Silent Blade (Kinsmen, #1) by Ilona Andrews
Re-read. This novelette feels very much like a precursor to Hidden Legacy. It feels as if here the ideas are developed and put to paper for the first time, that will fully manifest into a fleshed out novel with Burn for Me five years later. Not quite as fun yet and due to length with a fairly simple plot. A devious little revenge story with a strong dose of romance.
Review from 2015:
A little long for a short story, let’s call it a novella. Romance with a licking of sci-fi. Nice characters, one very good fight scene, some nice sex. Harlequinesce, silly, tacky, kitschy, feel-good ending with very high awww-factor. Satisfying. To be read on a rainy day on the sofa with a hot cup of cocoa.

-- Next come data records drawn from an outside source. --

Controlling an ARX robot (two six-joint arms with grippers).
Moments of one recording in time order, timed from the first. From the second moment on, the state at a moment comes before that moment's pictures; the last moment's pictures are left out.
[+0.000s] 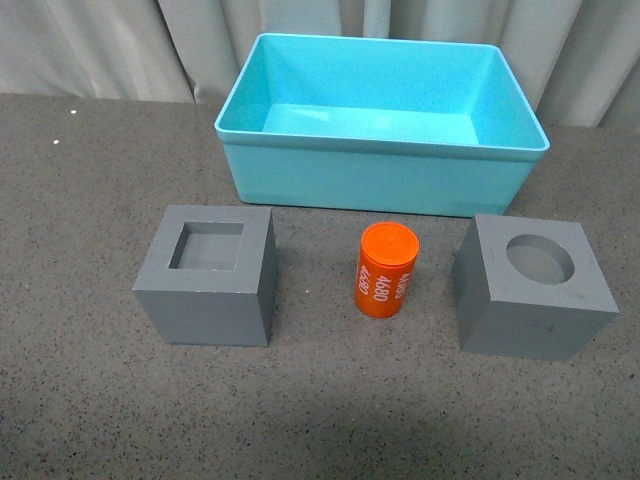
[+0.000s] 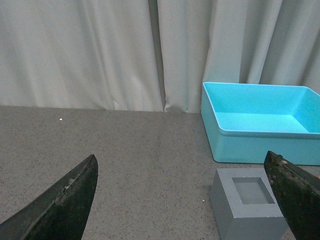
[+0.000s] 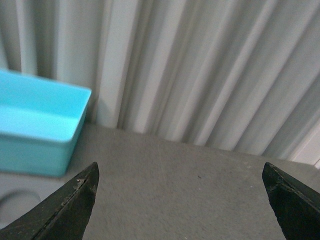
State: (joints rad) left arm 0.00 0.00 0.02 0.00 0.00 0.00; right arm 0.09 0.06 0.01 0.09 0.27 -0.31
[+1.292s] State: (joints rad) left arm 0.00 0.00 0.02 0.00 0.00 0.00; right arm 0.19 1.73 0.68 0.15 0.04 0.14
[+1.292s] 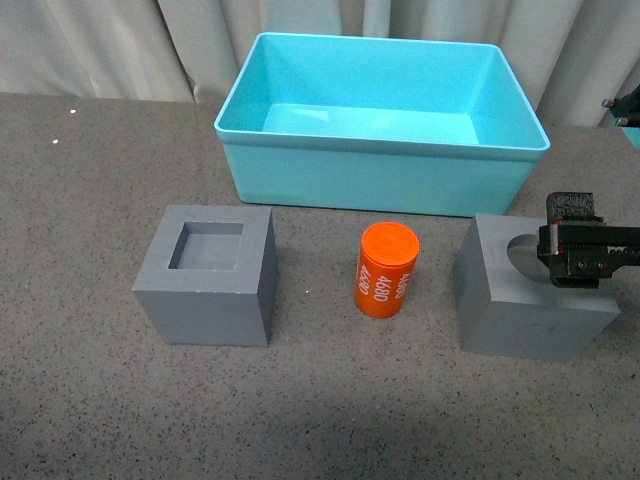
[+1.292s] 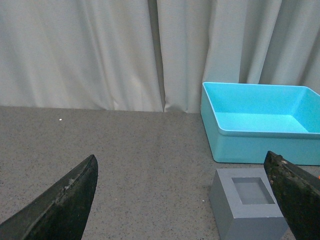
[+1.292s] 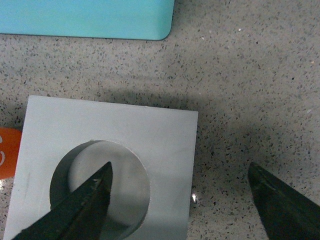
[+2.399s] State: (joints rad) left arm 0.00 0.00 0.02 0.00 0.00 0.00; right arm 0.20 1.48 0.91 0.10 -0.02 0.15
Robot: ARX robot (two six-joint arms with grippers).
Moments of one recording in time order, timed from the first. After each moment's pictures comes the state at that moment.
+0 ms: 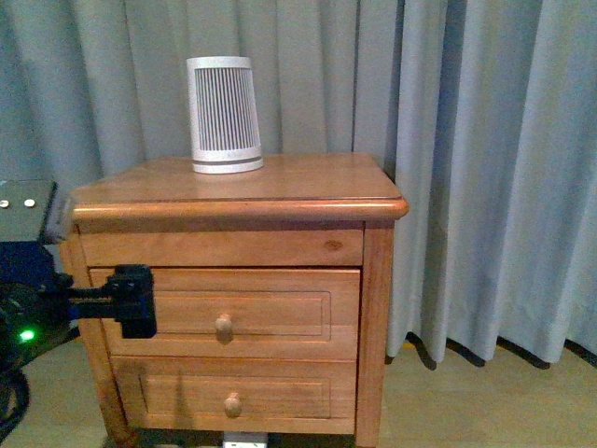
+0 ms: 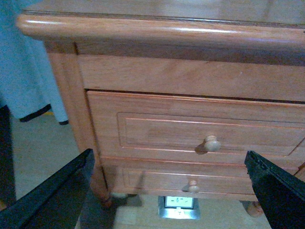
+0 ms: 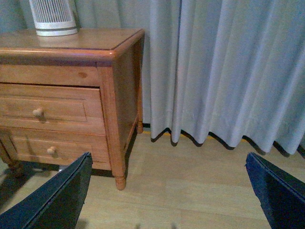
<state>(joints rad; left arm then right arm) -0.12 1.92 0.78 1.00 0.01 -0.01 0.00 0.00 0.01 0.00 0.00 0.00</state>
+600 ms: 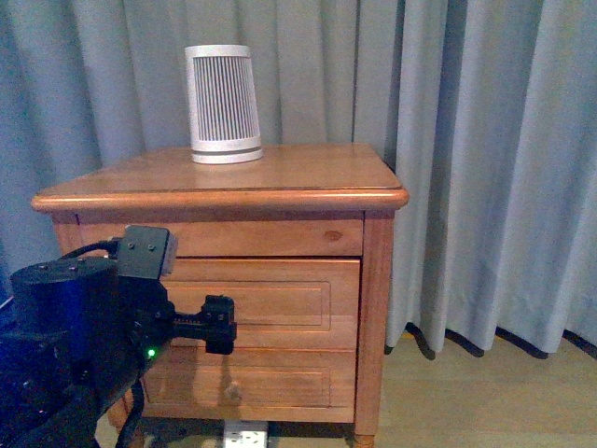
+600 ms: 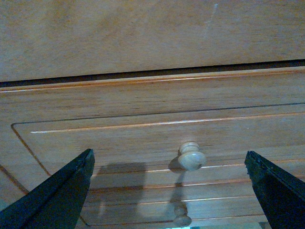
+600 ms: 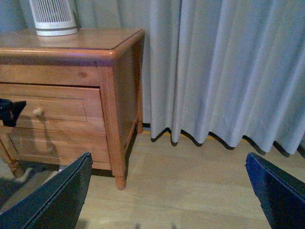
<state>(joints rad) -0.22 2.35 1.15 1.07 -0.05 0.06 0.00 0.00 0.01 0.00 0.00 0.00</state>
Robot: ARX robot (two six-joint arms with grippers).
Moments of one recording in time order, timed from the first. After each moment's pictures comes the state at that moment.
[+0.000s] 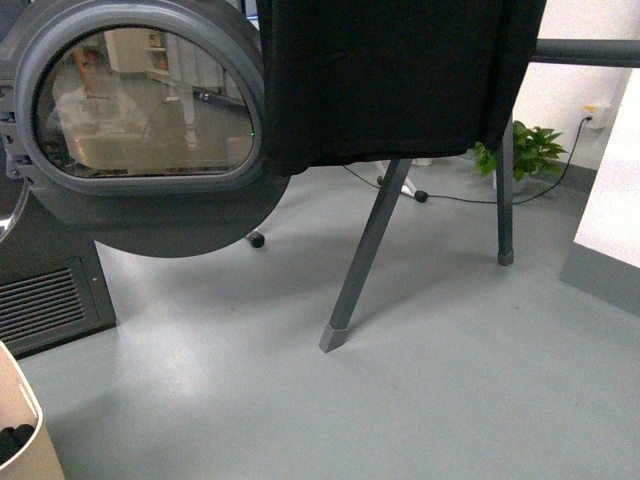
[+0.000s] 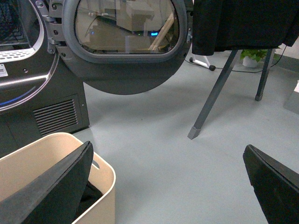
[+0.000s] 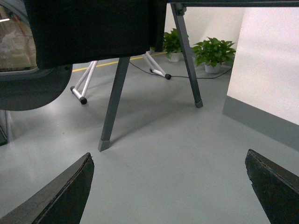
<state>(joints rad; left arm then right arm) 0.00 0.00 0.02 0.00 0.00 0.00 0.00 0.00 0.01 0.00 0.00 0.00</state>
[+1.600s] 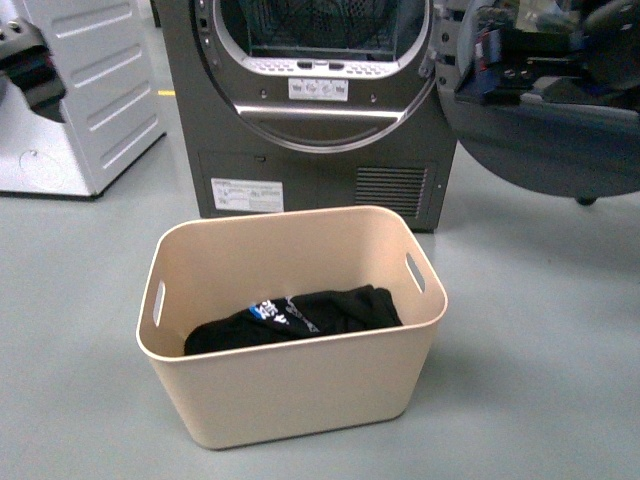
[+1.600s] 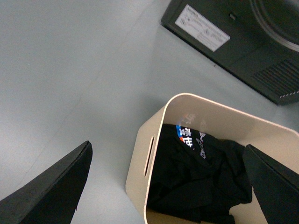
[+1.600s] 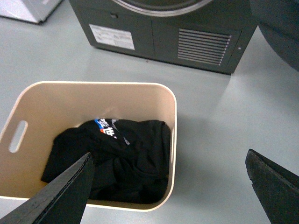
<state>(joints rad) 0.08 1.82 1.18 -0.01 -0.05 -0.41 0.17 1.80 1.22 0.03 -0.15 -0.02</state>
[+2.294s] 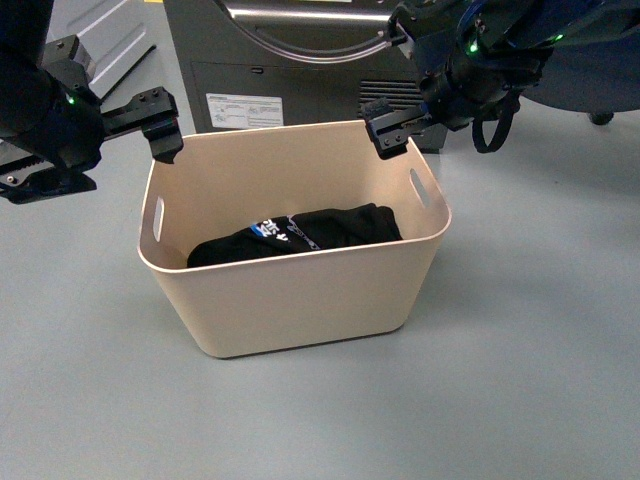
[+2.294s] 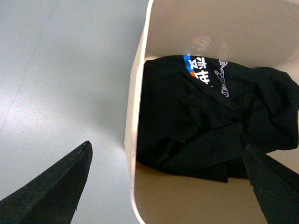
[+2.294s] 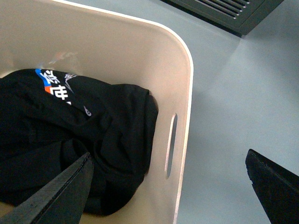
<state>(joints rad) -0.03 2.14 1.24 0.01 -0.03 -0.36 0.27 2.42 1.70 -0.08 0.07 -0.18</state>
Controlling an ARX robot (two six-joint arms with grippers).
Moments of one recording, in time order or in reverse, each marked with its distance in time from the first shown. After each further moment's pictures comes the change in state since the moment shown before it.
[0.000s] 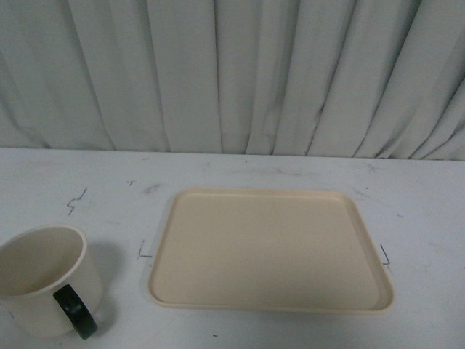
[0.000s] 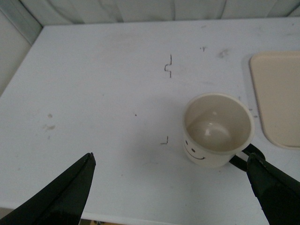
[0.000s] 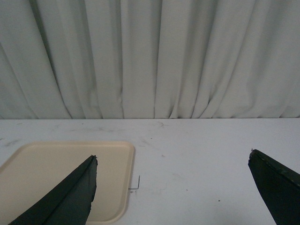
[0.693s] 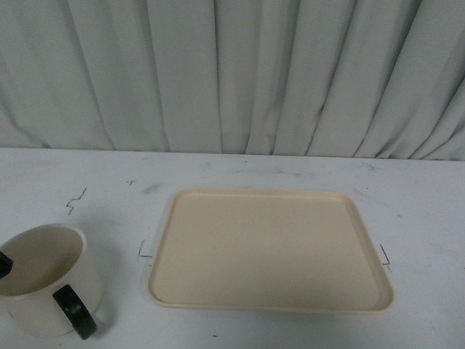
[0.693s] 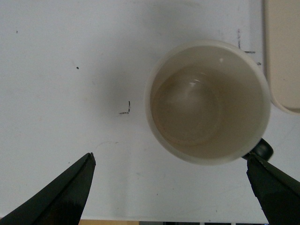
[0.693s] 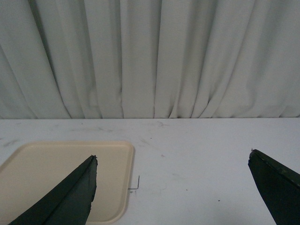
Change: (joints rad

Burn for Me (Hidden Legacy, #1) by Ilona Andrews
Re-read 2016, before book #2 came out:
“The name is Mad Rogan. They also call me the Butcher and the Scourge, but Mad is the most frequently used moniker.”
Nevada Baylor sounds like Kate Daniels. Or perhaps they both sound like Ilona Andrews. The setting might be different and their magic, too. But other than that they feel the same.
I find Mad Rogan more interesting than Curran Lennart, though.
This time around I had no problems to get hooked by the story. Once I started, it was hard to put this down and only my own, feeble body prevented me from reading through the night to finish this.
The cover is still hideous, but I am willing to agree that it is a little bit PNR…
Read first in April 2015, original review:
I once read an adventure novel set on the ocean. The book cover featured waves with a drifting oil drum. The book was a 1000-page hummer of a book, but nowhere in there was an oil drum mentioned, drifting or otherwise. On my list of most-idiotic-book-covers-of-all-time Burn For Me has beaten this book and taken top spot on the list.
If you are a fan of PNR and don’t know Ilona Andrews, fair warning: this book is great fun, I loved it and can’t wait for the sequel, but this is NOT paranormal romance in any shape or form. The designers at Avon must have smoked something really strong, when they came up with this cover. As strange as it sounds, guys ripping of their shirts every five minutes do not make a romance novel.
Ok, now, book…
I read a review that called the world building shoddy. Perhaps I am not critical enough and too fangirly, when Ilona Andrews is concerned, but I liked the world building. It told me everything I needed to know to get a good picture, there were no needlessly long info dumps and it fitted neatly into the plot.
The plot got going a tad slowly. Meaning not everything went BAM! on page two already. But it’s a new series, so a little setting-the-scene is to be expected. Also I didn’t read the beginning in one sitting, but with some stops. It might have influenced my perception of it.
I like the idea of Houses with different talents. It reminded me a little of the second book of the Kinship stories, as it toys with a similar set-up. The Pit reminded me of Bayou Moon.
Nevada’s family is to die for, the lot of them. Grandma is fabulous and I love the warehouse with its beehive of rooms stacked on each other and grandmother’s lair of tanks and assault vehicles.
All the characters work well and get enough of a backstory to be colourful and interesting. The two main male characters are idiotically handsome and, as mentioned, keep ripping their shirts off at every opportunity. I am thinking Hugh Jackman as Mad Rogan? By the way, does anybody else keep thinking of Indian food, every time his name is mentioned?
You never really get to see the bad guys that hold the strings, I am guessing they will either pop up in the sequel or we will have to suffer through one of those dragged out story archs that take several books to resolve. I hope not, because those tend to annoy and bore the crap out of me by the third installment.
The book has a proper high-stakes ending with a lot of suspense, but the story is not really resolved. It’s the first book in a series and the somewhat open ending and some other loose, dangling ends scream for the sequel. Half a year of waiting, argh! I almost took off a rating star just for that, but ultimately I had too much fun for that.